While not an exhaustive list, here is a reminder of some measures you might want to think about to help mitigate the effects of insolvency on construction projects. As with all these measures (and with insolvency generally) there are a number of complicated issues to be considered, so do seek advice as necessary.

Performance security

Bonds: There are a broad range of bonds available, which typically pay out a percentage of the contract price upon certain defaults of the contractor/subcontractor. A third party "surety" or "guarantor" will be the party that pays in the event of default. The purpose of the bond is to protect the employer against the additional costs he will incur if the contractor fails to complete the works properly; e.g. if the contractor becomes insolvent part way through a development.

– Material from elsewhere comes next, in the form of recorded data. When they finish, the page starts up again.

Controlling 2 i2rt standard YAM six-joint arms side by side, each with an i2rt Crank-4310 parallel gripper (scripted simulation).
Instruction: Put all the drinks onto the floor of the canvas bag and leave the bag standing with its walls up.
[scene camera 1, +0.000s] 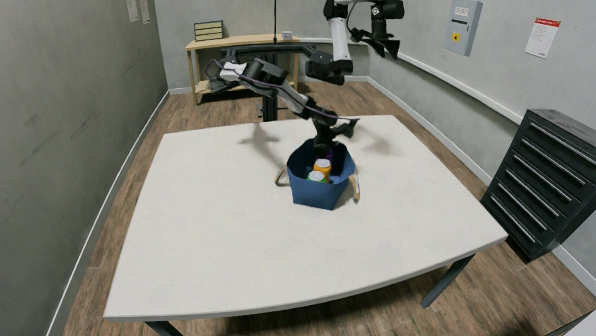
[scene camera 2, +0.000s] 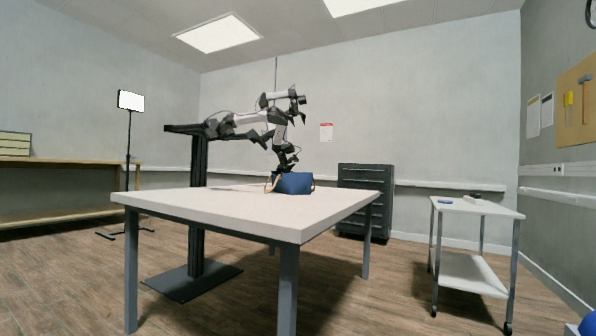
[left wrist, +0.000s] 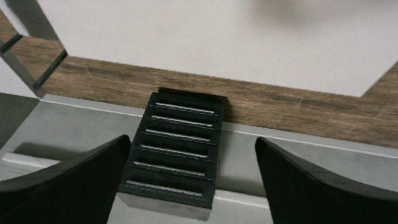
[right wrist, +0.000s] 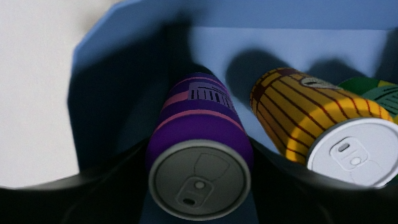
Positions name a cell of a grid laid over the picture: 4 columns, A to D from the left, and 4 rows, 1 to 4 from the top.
My left gripper (scene camera 1: C1) is 1.06 m from the lens. A blue canvas bag (scene camera 1: C3): 0.92 m from the lens.
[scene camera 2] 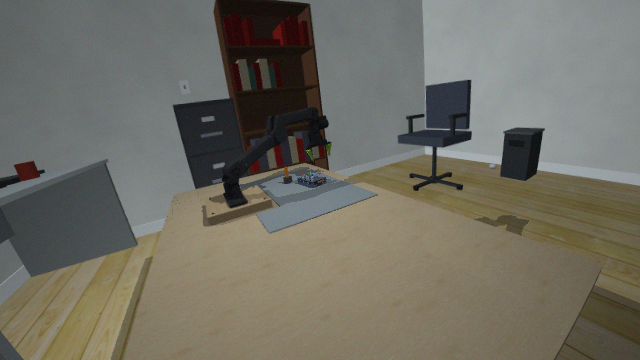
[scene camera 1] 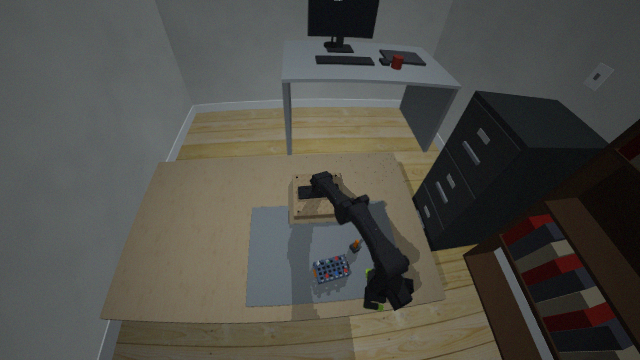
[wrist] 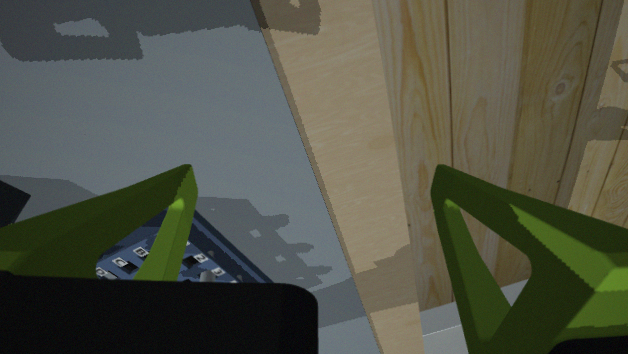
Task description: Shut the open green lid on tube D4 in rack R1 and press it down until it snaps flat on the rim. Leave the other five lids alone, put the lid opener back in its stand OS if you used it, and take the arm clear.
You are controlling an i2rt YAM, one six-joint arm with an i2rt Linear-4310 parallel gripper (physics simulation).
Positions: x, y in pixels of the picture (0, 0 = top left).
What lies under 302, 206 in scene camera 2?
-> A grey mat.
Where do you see a grey mat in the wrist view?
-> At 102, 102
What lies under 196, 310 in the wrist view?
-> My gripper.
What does my gripper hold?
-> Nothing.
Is my gripper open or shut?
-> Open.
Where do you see a grey mat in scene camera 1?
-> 280, 265
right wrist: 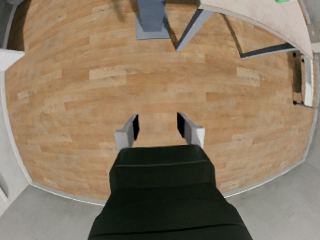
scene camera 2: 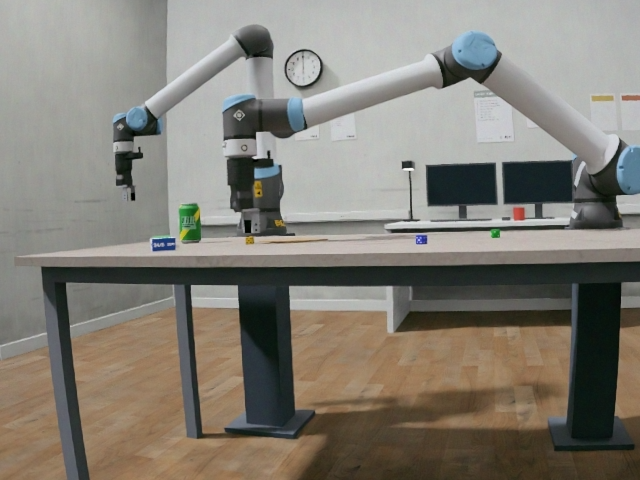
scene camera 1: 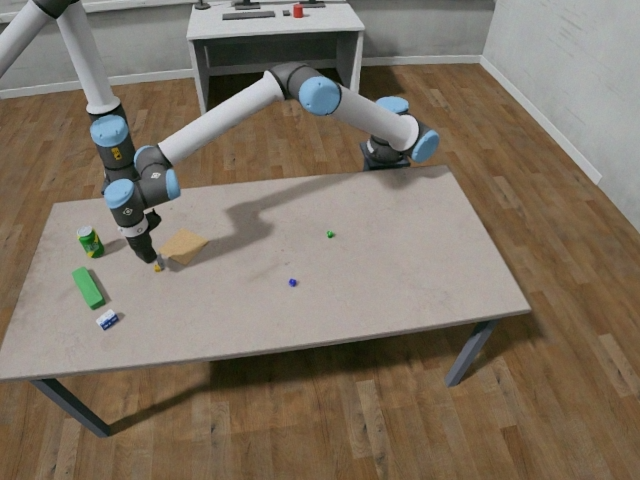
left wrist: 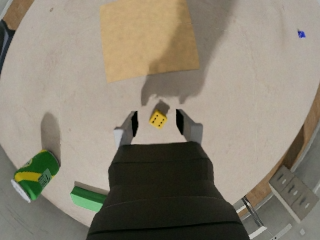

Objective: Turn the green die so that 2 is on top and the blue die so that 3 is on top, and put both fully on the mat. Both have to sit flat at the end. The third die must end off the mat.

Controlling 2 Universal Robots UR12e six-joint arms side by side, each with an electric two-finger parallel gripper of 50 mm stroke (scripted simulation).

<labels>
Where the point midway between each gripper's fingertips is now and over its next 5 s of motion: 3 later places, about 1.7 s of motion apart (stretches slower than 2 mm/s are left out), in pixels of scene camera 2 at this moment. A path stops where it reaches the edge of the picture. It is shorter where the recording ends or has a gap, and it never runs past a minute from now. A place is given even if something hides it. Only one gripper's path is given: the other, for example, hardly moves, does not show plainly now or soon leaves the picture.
My left gripper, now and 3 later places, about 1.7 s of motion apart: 251, 233; 295, 232; 419, 230; 463, 227
</labels>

Parent company guarantees: Guarantees are often provided by parent companies where a party is contracting with a subsidiary without substance. Guarantees can either be performance guarantees or finance guarantees. Under the former, the guarantor will fulfil the obligations of the contractor under the building contract. Under the latter the guarantor will compensate the beneficiary for the loss it has suffered as a result of the principal debtor's fault.

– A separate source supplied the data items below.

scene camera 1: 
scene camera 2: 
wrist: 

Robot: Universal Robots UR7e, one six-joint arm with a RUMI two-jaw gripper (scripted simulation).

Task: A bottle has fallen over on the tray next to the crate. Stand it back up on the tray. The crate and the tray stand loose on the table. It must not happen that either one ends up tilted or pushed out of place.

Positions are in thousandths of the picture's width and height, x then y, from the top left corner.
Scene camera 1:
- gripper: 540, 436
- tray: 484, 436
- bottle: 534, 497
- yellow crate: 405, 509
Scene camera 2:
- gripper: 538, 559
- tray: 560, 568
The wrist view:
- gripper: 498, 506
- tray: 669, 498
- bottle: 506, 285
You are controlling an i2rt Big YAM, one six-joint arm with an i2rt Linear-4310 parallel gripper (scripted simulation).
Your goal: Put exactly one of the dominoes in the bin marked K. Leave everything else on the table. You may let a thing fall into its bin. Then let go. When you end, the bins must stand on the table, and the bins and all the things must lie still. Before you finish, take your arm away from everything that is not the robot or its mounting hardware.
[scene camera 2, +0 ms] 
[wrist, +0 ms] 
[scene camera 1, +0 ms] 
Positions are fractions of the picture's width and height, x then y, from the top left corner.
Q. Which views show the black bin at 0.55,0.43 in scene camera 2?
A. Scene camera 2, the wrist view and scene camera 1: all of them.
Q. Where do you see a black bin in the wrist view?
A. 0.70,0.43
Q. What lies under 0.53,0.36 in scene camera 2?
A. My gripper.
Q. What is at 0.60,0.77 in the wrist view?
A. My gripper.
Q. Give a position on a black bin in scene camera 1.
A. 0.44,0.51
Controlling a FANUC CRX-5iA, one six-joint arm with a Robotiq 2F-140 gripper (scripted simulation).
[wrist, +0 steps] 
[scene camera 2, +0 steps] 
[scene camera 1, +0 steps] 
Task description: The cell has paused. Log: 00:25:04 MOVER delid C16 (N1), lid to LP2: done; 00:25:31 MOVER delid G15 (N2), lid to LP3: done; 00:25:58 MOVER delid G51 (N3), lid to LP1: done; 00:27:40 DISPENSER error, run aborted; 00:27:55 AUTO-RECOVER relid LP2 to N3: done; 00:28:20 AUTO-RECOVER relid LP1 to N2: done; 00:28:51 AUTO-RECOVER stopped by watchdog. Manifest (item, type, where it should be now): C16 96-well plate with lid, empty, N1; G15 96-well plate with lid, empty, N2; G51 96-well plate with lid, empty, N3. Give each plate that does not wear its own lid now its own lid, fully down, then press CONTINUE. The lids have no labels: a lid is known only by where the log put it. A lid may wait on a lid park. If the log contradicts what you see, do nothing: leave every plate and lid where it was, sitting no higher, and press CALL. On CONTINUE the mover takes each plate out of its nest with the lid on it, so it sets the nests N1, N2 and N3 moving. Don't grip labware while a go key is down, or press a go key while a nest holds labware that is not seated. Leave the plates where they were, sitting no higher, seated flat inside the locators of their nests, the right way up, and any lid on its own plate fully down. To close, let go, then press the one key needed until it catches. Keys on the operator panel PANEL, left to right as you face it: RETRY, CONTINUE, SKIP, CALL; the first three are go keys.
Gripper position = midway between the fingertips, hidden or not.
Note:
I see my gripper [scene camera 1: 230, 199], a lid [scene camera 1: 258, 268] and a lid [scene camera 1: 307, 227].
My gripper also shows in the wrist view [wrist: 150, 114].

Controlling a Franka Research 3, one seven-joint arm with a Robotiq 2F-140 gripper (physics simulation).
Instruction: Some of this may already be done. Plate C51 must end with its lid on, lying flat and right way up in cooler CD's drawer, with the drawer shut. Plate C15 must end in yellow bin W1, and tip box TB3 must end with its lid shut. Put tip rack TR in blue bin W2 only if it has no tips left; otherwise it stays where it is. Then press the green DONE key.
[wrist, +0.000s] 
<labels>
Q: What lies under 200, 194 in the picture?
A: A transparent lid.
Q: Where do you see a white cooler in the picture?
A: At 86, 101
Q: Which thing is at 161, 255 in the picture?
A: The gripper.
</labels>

There are various issues and options that can be included in these instruments, and whilst there are some "off the shelf" forms, these documents can be negotiated in detail to suit specific requirements.

No further payments on insolvency

Include express clauses in your contract so that:

  • upon insolvency of the contractor, there is no further obligation to make payment until the works are complete
  • the employer can engage other contractors to complete the works, with the cost of doing so being (a) recoverable from, or (b) offset against any sums owed to, the insolvent contractor.

Direct payment clauses

Alongside the potential for setting up a project bank account (discussed in the previous edition), contracts can allow for direct payment to subcontractors or sub-suppliers in the supply chain, by-passing the main contractor. These clauses tend to be included for the benefit of employers and subcontractors - as the employer can pay directly, rather than paying the contractor first, and then having the risk of the contractor becoming insolvent in the meanwhile. There are risks in relation to direct payment clauses – for example in the event of insolvency of the contractor, if employer has paid subcontractors directly, this may not discharge the employer's obligation to pay the insolvent contractor. To the extent they are agreed by employers and contractors, they tend to be a "last resort" option for the employer.